# good investment?



## leez_brute (Dec 24, 2010)

just bought an 08 arctic cat 700 H1. bone stock other than 26" mud trax tires and ss wheels. 188 miles on it. garage kept... $5k. was this a good deal???


----------



## BigBruteSteve (Sep 19, 2010)

I think u paid a bit too much..arctic cat is hard to work on in my opinion..if u don't mud ride it much.u shouldn't have that many problems

Sent from my T-Mobile G2 using Tapatalk


----------



## Roboquad (Sep 8, 2009)

Good deal. The Bruit has more power but they make a nice bike...


----------



## J2! (May 8, 2010)

The 700h1 is a great bike. And they really aren't that hard to work on at all. 5k sounds a tad high but you got a good bike. Devon from Southern Ridge whipped everybody's butt last year in the mud pits with his. Good luck with it.


----------



## DLB (Oct 8, 2009)

5k doesn't sound bad, but I don't know much about the ACs. I wouldn't take less than 5k for my 07 Grizz 700eps and only tires/wheels. It still books for 5400 and that's w/o power-steering and all the accessories. As it sits, I'd have to get around 6k to make it worth selling...sucks cause I want a SxS bad! :34:


----------



## leez_brute (Dec 24, 2010)

it books for 5450... this bike has only been ridden down the guys drive way by his wife... literaly has 1 scratch on it. 186 miles... looks like it was driven off the showroom floor and parked in a garage. i'm ready to see how it turns the 29.5's i just bought for it!!!


----------



## leez_brute (Dec 24, 2010)

@J2! I bought the bike from a guy in Deatsville...


----------



## Polaris425 (Dec 16, 2004)

Can't wait to see pics & mods.. we need more CAT guys!


----------



## Roboquad (Sep 8, 2009)

Better do the spider gear weld. The kittens crackle a bit in thick mud. Was told its a fail safe by the manufacturer. Hope its not bs. My buddy gets his mud pro stuck and makes this sound a lot.he is 1st on nastiest hole thread. They also have an unbelievable warranty. Brought it in with the display full of water. Replaced front axles,spider gears and pod under warranty. I wanted to trade mine just for that.


----------



## J2! (May 8, 2010)

^^ Agreed.
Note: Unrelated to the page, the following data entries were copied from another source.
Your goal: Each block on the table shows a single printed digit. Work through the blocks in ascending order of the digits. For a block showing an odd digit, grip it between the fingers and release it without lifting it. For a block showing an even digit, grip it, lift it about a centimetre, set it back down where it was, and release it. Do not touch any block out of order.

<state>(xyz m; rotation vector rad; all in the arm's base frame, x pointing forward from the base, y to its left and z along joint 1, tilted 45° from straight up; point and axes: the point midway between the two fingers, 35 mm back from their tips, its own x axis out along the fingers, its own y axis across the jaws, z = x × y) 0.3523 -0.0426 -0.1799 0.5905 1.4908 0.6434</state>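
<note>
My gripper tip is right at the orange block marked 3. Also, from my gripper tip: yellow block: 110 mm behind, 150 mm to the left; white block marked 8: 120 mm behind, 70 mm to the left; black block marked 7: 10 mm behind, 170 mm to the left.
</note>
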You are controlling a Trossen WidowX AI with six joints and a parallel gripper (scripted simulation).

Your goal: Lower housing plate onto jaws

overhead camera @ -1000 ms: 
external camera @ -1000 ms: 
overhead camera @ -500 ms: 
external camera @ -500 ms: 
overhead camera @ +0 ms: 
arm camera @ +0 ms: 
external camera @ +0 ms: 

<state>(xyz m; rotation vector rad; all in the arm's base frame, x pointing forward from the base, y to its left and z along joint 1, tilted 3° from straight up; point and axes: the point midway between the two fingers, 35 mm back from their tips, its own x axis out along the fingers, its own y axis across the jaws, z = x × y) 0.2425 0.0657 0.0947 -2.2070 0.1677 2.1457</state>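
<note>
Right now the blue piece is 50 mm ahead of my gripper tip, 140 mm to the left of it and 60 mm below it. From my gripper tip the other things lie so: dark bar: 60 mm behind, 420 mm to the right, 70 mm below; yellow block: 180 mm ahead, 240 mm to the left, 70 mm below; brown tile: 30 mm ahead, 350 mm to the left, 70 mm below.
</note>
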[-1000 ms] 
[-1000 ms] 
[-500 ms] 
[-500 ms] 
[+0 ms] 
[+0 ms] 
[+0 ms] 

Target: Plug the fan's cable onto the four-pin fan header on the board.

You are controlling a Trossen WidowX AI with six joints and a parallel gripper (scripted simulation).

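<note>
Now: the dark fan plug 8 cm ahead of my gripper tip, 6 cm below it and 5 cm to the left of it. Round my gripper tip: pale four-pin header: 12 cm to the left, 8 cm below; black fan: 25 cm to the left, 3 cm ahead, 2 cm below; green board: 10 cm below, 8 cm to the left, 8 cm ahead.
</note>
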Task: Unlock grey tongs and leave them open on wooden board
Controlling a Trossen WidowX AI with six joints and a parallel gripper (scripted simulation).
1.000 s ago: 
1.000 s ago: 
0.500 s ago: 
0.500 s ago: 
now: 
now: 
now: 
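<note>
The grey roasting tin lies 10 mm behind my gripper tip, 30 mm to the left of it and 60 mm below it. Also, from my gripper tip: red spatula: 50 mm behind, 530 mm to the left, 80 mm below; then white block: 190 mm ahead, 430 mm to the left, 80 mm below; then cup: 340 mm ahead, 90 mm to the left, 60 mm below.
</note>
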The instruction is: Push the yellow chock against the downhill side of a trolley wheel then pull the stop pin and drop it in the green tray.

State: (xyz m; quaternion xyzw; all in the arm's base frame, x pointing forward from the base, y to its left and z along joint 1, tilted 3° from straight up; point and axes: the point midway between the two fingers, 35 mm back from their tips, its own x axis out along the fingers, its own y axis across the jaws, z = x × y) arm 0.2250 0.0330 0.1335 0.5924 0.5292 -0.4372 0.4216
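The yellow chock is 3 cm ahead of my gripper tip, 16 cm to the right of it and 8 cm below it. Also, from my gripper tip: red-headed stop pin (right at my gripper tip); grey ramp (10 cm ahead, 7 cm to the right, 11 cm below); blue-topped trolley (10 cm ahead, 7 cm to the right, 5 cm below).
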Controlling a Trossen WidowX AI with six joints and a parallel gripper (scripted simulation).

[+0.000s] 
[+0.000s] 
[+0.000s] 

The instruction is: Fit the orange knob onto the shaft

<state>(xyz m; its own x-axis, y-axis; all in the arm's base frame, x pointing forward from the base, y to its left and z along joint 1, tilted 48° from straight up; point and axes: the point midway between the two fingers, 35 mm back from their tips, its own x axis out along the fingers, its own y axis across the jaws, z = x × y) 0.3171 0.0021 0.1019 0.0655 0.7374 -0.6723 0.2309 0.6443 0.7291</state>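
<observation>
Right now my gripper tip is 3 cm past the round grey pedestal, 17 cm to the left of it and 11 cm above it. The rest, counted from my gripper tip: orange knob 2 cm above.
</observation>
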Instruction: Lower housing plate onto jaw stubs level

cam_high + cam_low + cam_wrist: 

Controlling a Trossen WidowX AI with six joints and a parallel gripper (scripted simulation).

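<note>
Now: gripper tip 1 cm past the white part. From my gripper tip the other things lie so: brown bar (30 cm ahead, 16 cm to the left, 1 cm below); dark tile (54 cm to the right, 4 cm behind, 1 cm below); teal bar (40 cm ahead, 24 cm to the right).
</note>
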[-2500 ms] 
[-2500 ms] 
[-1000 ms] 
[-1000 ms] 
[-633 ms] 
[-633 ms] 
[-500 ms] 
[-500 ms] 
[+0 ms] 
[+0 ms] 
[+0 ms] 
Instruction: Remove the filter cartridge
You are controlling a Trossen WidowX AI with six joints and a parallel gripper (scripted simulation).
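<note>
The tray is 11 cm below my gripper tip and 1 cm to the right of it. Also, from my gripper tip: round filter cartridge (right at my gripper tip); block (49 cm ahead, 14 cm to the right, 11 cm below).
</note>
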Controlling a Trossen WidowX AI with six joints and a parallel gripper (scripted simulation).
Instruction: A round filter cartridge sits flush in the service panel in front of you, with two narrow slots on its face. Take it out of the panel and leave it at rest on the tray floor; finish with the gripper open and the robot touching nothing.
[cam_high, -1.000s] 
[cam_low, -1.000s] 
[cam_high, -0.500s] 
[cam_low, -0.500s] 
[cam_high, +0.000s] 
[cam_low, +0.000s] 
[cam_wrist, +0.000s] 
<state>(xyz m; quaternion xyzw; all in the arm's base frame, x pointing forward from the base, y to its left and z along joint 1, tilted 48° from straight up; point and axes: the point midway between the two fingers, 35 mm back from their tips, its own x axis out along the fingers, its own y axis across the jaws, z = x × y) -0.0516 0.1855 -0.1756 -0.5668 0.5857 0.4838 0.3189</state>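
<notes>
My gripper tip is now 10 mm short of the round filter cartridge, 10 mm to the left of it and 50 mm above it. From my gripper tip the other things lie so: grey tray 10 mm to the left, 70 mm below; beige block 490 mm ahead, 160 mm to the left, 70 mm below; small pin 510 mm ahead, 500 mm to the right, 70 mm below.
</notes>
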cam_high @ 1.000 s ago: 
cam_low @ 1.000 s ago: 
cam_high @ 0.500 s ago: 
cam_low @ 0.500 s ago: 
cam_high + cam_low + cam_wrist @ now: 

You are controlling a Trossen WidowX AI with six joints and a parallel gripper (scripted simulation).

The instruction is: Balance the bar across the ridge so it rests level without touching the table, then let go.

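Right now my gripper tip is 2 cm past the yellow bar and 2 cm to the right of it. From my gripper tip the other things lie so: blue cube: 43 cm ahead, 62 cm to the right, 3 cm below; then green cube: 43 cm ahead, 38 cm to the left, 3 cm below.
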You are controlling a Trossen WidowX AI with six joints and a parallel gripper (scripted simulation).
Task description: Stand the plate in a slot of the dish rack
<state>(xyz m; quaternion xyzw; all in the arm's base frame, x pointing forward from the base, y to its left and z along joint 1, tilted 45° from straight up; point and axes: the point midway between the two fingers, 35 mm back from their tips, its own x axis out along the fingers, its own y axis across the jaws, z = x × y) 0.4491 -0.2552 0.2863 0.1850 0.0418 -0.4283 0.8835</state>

Arctic Cat's warranty is second to none. They don't give you a hard time about ANYTHING !! Yes the spider weld is a must. The diffs have a kinda limited slip to them if that's the right term to call it. Get it welded and all will be good. Leez, what was the guys name you got it from, I might know him. And how far do you live from me ? We are always looking for people to ride with, and there really isn't much riding around this area. We ride mortar creek every summer, it's about 15 minutes from my house. I'll hit ya up next time we ride there. But it's sandy bottoms so laws and backs don't do good in it, my stockers work good out there though. We also go to the deatsville mudbog they have onca a month. Not much trails there just alot of mud, atv's and trucks. It's also about 15 minutes from me. We occasionally go to nyota, ever been there ? It's around B'ham. AWSOME 4 mile trek through the woods and a big creek to play in and sit and cook out !! It has some MEAN mudholes and very rocky trails too.


----------



## leez_brute (Dec 24, 2010)

@polaris425 putting the laws on tomorrow so pics will be up tomorrow hopefully. @robo thx for the info. gotta find some1 to do the welding, I'm not lol. @J2! private msg sent


----------



## chief_22006 (Feb 14, 2010)

Im thinking this bike doesnt have the sld. Only the mud pros and thundercats have um.


----------



## leez_brute (Dec 24, 2010)

@polaris425 pics posted under the show your cat thread...


----------



## greenkitty7 (Jan 26, 2011)

definitely doesnt have the sld. there shouldnt be any major problems i can think of other than one on this bike. the throttebody to engine boot dry rots and cracks. need to get the updated one. if you need the part number let me know.


----------



## chief_22006 (Feb 14, 2010)

The boot looked good when i looked at it. I havent even updated mine yet. But i guess both of us will do that soon.


----------



## greenkitty7 (Jan 26, 2011)

Sometimes its hard to see the cracks in ot too and you will ruin the injector with creek sand and mud if it gets in that boot


----------



## chief_22006 (Feb 14, 2010)

If you dont mind could u get me that part number. Tried to look it up but couldnt find it. I was suppose to have mine updated last year and the warranty would have covered it, but it got voided!


----------